Do you have a screen play rolling about in your head? I’m in the process of the 10th, 12th, 20th revision (lost count) of an animated film script this weekend. If you’re feeling the urge to make a dream come true I can offer one piece of advice – start with scriptwriting software like Final Draft.
Some years back I saw Final Draft at an NAB show in Las Vegas. They had both a film version and a two column package most often used for video scripts. We had our own two column script style customized from Word so we passed on the AV version.
I didn’t give Final Draft another thought until a friend and I started the process of writing an animated film. Electronic files were passed back and forth, back and forth, back and forth—and soon we realized the long paper trail of revisions was killing off our creative time. (Word processing programs don’t easily format scripts to Hollywood’s industry standards.)
Enter Final Draft to our writing team. (Note, if you’re co-writing you’ll need to buy your own software. Cost is about $250.) If you’re a student you can get a discount. You can download a version or buy the package. Both come with a DVD produced by a successful screenwriter. We found it to be a bit slow moving at times but the info was generally good.

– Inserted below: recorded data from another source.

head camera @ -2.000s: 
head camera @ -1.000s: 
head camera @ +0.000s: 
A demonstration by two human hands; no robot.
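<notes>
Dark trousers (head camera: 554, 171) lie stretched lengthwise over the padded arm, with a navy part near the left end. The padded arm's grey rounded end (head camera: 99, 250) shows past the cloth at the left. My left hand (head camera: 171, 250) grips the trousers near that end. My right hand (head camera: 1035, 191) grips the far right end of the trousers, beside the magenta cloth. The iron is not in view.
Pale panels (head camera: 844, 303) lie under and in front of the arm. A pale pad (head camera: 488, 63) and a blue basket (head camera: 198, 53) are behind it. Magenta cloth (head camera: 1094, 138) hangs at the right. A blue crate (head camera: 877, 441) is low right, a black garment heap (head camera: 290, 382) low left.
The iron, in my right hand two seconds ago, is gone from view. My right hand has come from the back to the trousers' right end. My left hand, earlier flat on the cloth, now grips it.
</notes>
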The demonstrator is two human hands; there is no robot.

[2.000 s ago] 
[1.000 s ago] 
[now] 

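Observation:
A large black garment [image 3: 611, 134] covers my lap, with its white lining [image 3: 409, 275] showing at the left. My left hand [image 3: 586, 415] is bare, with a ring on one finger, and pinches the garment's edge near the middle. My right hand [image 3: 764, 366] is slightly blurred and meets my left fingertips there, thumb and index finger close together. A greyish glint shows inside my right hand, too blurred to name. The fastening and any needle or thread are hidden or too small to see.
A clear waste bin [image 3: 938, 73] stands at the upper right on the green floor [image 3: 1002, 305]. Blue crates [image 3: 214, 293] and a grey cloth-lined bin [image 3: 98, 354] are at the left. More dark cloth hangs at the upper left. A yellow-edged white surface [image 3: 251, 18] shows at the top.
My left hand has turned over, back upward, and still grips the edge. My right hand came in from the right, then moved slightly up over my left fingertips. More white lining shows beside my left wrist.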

Final Draft is in its 20th year and we have the 8th and latest version. One thing we appreciate most, besides the formatting, is the index cards function. It keeps all the ideas right at the appropriate scenes. No sticky notes hanging all over the office. Another time saver is the memory function, like a cell phone it remembers the character names. Type a couple letters and the words pops on screen.
Exchanging scripts is so easy now. Formatting stays set. Changes are easy to show and both writers can work off the same document. It has a high level overview of all the scenes and easy functions to switch scenes. It also tells us the percentage of script time for each character. At one point, one of our lesser characters took over the main character! A huge goof easily caught by Final Draft.
So get going on your dream script! Make it Hollywood ready to read or risk losing your big chance. Doing the correct formatting shows you’re a serious screen writer. Also be sure to look on-line for movie script samples that match your genre. Before writing our animated script it helped to look at the construction and character development of scripts from movies like Shrek, Ants, and Cloudy with a Chance of Meatballs.